RegTR
RegTR copied to clipboard
A CUDA Error
Dear Yew & other friends: I have run code on (just like in readme): Python 3.8.8 PyTorch 1.9.1 with torchvision 0.10.1 (Cuda 11.1) PyTorch3D 0.6.0 MinkowskiEngine 0.5.4 RTX 3090
But I got following error:
recent call last):
File "train.py", line 88, in <module>
main()
File "train.py", line 84, in main
trainer.fit(model, train_loader, val_loader)
File "/home/***/codes/RegTR-main/src/trainer.py", line 119, in fit
losses['total'].backward()
File "/home/***/enter/envs/regtr/lib/python3.8/site-packages/torch/_tensor.py", line 255, in backward
torch.autograd.backward(self, gradient, retain_graph, create_graph, inputs=inputs)
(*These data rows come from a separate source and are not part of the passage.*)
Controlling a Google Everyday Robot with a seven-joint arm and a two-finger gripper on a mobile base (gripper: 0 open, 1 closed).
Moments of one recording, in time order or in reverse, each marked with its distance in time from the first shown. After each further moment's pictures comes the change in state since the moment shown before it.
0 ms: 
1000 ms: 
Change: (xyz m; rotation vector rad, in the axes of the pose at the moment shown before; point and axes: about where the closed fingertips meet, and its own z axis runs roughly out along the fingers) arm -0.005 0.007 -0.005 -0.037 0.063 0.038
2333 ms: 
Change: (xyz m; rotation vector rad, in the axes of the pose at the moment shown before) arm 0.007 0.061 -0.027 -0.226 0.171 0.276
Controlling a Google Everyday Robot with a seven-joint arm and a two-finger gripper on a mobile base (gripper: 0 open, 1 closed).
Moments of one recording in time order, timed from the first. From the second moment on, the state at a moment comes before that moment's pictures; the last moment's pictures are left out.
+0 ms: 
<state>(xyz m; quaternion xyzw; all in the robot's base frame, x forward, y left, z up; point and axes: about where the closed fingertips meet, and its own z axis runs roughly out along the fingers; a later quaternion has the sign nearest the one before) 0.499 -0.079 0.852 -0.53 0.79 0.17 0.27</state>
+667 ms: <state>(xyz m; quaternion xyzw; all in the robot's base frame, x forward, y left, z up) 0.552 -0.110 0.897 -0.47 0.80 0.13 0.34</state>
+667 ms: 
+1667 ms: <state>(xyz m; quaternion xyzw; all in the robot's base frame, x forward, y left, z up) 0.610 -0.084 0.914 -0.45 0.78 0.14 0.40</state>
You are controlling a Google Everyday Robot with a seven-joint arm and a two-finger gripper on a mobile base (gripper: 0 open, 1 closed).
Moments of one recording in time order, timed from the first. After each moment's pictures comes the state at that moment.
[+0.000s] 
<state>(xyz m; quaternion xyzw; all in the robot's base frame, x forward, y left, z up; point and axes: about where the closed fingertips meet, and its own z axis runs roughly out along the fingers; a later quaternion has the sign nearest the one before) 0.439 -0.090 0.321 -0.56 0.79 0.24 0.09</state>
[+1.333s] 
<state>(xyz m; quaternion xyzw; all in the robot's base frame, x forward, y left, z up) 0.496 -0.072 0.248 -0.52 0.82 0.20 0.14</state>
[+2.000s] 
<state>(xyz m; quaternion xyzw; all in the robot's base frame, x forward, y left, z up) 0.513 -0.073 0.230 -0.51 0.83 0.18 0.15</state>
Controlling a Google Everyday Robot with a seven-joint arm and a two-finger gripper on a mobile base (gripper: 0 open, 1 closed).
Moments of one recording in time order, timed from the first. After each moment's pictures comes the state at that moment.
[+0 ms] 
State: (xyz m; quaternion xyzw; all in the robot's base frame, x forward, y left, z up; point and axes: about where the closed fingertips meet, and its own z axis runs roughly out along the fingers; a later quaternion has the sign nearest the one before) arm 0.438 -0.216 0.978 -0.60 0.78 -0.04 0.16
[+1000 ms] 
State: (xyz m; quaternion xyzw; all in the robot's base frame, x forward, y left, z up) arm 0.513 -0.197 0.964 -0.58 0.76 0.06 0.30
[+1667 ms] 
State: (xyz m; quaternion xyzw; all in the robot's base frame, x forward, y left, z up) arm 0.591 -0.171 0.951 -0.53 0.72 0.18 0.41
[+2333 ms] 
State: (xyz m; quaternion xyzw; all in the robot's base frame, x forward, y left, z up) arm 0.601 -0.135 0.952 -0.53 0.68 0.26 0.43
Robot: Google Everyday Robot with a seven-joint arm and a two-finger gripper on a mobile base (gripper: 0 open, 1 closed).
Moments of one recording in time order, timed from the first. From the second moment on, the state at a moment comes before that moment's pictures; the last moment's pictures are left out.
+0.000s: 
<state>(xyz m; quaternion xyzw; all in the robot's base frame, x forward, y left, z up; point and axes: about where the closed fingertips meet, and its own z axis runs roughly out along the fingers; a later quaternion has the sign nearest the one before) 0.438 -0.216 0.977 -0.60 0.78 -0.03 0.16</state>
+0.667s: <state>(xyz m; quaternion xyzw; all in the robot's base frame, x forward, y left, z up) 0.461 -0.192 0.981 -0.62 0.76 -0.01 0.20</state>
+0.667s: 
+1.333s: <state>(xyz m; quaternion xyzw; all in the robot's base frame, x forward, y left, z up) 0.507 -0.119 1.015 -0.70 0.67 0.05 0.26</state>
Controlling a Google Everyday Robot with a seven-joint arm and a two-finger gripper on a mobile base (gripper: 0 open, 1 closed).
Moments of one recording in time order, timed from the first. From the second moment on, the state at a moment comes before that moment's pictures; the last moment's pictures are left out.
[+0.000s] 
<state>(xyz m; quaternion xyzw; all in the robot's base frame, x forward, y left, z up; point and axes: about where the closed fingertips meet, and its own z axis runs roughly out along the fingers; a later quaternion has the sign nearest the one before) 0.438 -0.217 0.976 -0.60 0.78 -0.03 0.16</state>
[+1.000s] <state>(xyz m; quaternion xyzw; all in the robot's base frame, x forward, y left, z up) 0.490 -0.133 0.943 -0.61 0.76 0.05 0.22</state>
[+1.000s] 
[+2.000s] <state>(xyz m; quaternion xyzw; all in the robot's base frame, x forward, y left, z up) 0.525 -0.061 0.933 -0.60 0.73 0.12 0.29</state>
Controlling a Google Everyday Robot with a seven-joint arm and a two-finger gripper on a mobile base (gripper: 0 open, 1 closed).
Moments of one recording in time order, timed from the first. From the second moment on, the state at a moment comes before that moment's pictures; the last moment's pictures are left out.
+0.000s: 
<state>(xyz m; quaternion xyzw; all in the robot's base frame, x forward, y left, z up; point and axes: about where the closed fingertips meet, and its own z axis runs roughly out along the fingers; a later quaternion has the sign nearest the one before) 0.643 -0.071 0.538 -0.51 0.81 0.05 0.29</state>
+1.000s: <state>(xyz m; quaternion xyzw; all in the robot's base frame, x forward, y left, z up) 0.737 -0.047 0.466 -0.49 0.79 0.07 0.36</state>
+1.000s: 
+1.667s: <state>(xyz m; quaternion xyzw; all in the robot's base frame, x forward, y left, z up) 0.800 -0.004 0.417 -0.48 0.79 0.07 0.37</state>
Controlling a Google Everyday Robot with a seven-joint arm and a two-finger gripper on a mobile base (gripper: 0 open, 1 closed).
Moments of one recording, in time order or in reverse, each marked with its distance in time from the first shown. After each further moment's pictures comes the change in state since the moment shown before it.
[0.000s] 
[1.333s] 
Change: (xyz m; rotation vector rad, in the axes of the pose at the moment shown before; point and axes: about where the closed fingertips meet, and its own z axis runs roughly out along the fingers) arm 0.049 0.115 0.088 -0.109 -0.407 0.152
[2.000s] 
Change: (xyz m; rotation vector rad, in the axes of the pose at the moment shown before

File "/home/***/enter/envs/regtr/lib/python3.8/site-packages/torch/autograd/__init__.py", line 147, in backward
Variable._execution_engine.run_backward(
RuntimeError: merge_sort: failed to synchronize: cudaErrorIllegalAddress: an illegal memory access was encountered
I have already tried to set os.environ['CUDA_LAUNCH_BLOCKING'] = '1', but it did not work.
This is likely related to the issue with Minkowski engine as noted in the other issues, e.g. #1. I do hope to resolve this by removing the Minkowski engine dependency in the future, but I don't have time/resources to do so at the moment and I apologise for that.
In the short term, you may want change the code to the non-Minkowski CPU versions.